Today’s blog is about how to eat healthy if you are alone. Sometimes it seems like too much effort to eat food that’s good for you, especially when the fast food companies are filling the airwaves with delicious-looking-but-horrible-for-you dinners each evening.

You are just sitting there, alone, watching Jeopardy! when the ads come on and show you the most delectable food imaginable. How do you combat that? Maybe you don’t know how to cook because your dearly beloved but now departed spouse always did the cooking. How do you avoid the minefields of high calorie, low nutritionally valued food?

Have you checked out the hospital cafeteria? My dad lives near his local hospital. They have an excellent cafeteria, where the food is nutritional and amazingly inexpensive. He eats there several times a week, getting well-balanced lunches and dinners that cost him less than $5. The folks have gotten to know Dad quite well, as they also know the other widowers who visit them on a daily basis.

One of the men, when I asked him why he doesn’t learn how to cook, told me “I couldn’t make these meals for what they cost me here and I enjoy meeting other widowers for lunch and dinner.” He used the time as an opportunity for fellowship as well as a means of feeding him food that is good for his body. I realize that not all hospitals have good food, but start there.

The next place to look for healthy food is your local upscale food store. Some of them offer frozen or fresh meals that are nutritionally well-balanced. Be aware that these stores are not for the financially faint of heart! They will cost you some cash but at least you didn’t have to make the meal yourself.

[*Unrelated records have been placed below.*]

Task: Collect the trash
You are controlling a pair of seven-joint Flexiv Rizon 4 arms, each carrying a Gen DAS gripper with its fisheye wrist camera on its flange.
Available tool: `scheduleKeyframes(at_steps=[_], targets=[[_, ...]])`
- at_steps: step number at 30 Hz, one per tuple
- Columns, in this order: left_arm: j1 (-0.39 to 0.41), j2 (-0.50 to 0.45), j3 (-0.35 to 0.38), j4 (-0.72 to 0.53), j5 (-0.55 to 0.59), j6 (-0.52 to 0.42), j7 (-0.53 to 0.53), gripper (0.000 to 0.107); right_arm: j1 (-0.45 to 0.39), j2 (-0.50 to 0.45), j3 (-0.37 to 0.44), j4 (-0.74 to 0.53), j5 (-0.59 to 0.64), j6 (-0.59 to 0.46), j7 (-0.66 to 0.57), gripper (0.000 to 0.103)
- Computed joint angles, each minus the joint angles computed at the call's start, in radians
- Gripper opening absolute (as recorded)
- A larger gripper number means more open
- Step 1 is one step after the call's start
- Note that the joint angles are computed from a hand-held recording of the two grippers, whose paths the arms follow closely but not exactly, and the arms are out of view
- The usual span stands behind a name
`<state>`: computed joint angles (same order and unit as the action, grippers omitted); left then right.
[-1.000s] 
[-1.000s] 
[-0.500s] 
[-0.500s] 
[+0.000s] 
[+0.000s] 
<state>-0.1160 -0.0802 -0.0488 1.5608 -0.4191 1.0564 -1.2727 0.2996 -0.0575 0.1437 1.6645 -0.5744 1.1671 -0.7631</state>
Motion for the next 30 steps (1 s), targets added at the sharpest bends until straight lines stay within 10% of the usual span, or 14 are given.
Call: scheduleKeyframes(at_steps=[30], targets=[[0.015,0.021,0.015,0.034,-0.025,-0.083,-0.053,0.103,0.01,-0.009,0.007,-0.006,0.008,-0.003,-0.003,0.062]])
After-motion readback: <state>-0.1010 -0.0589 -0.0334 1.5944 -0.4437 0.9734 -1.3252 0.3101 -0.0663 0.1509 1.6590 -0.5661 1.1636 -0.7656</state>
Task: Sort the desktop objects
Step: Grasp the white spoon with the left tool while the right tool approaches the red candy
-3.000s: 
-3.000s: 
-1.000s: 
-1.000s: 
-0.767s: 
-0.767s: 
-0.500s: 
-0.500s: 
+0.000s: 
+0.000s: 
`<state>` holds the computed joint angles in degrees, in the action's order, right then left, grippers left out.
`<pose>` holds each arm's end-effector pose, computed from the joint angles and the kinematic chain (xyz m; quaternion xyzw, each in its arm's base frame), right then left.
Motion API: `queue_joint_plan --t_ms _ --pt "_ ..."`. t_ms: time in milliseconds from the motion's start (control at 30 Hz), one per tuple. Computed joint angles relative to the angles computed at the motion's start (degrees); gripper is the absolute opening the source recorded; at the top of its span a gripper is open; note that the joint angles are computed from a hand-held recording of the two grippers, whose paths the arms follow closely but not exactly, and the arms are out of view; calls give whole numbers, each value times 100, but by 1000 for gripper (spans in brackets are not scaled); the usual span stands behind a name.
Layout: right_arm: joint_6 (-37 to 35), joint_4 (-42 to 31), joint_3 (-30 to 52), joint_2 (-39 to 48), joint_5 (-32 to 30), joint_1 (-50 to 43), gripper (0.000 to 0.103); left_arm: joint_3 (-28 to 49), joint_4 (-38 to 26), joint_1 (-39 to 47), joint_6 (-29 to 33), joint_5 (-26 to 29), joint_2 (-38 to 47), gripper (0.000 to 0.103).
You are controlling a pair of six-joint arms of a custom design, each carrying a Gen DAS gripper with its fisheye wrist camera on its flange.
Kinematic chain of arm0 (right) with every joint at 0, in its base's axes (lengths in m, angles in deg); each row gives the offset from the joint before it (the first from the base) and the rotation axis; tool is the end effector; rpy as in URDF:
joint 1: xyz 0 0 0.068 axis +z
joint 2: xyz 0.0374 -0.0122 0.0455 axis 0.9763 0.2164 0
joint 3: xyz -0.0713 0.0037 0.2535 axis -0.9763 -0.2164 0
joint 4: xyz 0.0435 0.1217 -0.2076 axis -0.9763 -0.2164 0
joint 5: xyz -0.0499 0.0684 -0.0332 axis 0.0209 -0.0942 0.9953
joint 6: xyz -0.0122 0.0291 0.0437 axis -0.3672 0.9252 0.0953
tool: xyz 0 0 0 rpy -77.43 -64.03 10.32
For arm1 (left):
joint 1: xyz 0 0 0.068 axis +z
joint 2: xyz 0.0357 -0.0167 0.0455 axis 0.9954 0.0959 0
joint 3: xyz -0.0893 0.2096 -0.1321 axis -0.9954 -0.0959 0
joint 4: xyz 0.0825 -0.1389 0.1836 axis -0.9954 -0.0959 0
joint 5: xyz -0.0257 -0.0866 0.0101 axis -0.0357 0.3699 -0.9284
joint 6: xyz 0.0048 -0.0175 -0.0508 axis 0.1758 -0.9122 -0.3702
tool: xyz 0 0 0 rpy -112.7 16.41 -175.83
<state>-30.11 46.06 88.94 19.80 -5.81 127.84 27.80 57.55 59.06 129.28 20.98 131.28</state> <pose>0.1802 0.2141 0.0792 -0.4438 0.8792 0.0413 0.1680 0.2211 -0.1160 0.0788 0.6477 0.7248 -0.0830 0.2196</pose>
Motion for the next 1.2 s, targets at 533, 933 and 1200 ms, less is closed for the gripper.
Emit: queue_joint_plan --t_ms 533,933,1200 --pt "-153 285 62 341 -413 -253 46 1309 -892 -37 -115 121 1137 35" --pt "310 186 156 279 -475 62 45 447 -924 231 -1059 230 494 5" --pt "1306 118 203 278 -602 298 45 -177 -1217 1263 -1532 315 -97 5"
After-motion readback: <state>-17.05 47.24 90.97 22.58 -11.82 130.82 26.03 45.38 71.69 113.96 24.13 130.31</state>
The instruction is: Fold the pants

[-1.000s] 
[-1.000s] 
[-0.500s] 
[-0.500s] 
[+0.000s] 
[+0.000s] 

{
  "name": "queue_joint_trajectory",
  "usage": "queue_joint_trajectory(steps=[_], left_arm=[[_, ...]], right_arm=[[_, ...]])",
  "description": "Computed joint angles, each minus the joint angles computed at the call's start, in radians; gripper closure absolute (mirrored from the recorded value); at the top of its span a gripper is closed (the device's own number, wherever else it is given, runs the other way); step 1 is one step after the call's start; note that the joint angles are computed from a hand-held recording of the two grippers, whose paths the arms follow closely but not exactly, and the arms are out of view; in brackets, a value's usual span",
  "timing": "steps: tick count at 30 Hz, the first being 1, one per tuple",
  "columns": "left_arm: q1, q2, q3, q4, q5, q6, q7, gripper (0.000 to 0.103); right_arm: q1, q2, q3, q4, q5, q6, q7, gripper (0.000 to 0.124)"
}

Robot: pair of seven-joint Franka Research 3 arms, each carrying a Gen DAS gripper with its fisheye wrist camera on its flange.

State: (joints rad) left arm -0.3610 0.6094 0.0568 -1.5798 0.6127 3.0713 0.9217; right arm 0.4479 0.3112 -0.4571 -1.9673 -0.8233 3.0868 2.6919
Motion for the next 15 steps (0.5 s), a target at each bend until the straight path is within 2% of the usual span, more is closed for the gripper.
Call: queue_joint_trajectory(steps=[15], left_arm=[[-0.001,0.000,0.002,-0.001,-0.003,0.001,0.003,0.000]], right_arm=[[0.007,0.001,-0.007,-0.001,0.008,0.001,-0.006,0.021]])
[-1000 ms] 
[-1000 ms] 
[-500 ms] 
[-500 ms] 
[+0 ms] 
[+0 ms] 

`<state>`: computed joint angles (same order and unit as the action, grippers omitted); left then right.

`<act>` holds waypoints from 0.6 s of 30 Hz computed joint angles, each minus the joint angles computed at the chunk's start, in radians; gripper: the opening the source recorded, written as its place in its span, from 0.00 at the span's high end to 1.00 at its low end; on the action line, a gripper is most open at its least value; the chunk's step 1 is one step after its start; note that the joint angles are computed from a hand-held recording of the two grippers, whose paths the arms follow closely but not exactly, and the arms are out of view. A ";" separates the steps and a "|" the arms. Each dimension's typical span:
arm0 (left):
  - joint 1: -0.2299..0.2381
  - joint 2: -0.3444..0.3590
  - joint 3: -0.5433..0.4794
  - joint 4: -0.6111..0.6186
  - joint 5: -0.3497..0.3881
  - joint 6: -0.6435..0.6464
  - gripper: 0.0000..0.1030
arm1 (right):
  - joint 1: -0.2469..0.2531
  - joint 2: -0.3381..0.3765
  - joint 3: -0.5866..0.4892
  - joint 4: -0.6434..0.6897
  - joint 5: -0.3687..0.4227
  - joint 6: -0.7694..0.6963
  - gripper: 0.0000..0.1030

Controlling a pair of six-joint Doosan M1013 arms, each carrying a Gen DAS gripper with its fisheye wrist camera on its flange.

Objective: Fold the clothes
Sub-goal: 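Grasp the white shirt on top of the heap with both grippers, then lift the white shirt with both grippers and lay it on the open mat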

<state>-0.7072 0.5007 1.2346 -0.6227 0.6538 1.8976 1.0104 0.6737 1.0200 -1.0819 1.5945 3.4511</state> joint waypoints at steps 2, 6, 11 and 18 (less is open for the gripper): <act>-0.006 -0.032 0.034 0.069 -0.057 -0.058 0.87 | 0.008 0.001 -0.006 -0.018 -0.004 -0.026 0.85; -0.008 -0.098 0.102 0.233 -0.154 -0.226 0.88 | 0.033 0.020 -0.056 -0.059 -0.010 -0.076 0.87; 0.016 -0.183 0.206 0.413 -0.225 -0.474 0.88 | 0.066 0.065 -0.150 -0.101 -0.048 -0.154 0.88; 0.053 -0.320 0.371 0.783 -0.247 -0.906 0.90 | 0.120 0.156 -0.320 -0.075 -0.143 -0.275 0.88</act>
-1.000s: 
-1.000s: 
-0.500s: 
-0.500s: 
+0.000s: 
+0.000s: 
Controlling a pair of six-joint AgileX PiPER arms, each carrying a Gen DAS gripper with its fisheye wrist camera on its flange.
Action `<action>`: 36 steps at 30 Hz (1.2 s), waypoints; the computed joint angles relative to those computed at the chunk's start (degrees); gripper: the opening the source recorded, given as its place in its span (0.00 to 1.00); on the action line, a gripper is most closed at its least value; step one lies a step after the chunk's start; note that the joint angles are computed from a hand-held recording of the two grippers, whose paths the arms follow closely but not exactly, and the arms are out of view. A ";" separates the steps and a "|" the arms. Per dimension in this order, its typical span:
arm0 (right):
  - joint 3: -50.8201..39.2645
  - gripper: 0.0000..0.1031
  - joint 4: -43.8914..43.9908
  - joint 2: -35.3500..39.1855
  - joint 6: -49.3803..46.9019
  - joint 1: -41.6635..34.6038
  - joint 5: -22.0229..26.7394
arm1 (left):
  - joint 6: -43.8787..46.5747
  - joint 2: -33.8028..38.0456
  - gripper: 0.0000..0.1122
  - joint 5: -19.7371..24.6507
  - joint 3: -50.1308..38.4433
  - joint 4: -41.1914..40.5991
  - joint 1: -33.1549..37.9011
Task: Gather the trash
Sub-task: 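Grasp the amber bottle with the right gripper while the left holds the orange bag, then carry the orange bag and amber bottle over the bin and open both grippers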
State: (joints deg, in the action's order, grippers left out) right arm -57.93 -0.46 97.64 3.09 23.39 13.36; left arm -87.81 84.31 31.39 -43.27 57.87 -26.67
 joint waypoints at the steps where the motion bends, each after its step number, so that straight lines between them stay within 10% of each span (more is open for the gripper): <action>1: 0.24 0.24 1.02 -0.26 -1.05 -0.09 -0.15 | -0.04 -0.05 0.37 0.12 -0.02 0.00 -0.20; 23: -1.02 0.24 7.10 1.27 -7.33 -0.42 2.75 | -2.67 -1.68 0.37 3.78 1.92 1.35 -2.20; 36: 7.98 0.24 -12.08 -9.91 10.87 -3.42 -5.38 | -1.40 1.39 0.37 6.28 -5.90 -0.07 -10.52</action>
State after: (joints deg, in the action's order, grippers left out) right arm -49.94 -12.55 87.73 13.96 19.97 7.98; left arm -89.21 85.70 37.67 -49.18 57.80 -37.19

Finally, learn to cook. Take classes at your community college or local kitchenware retail store. Read books on balanced nutrition and use your cooking classes to teach you how to make the dishes you read about. [Note: You might also meet Mrs. or Mr. Right at these classes!] Another option, if you live in a metropolitan area, would be to find a company that prepares healthy food and delivers it to your door.   I wish you well on your quest to locate food that is good for you and tastes good.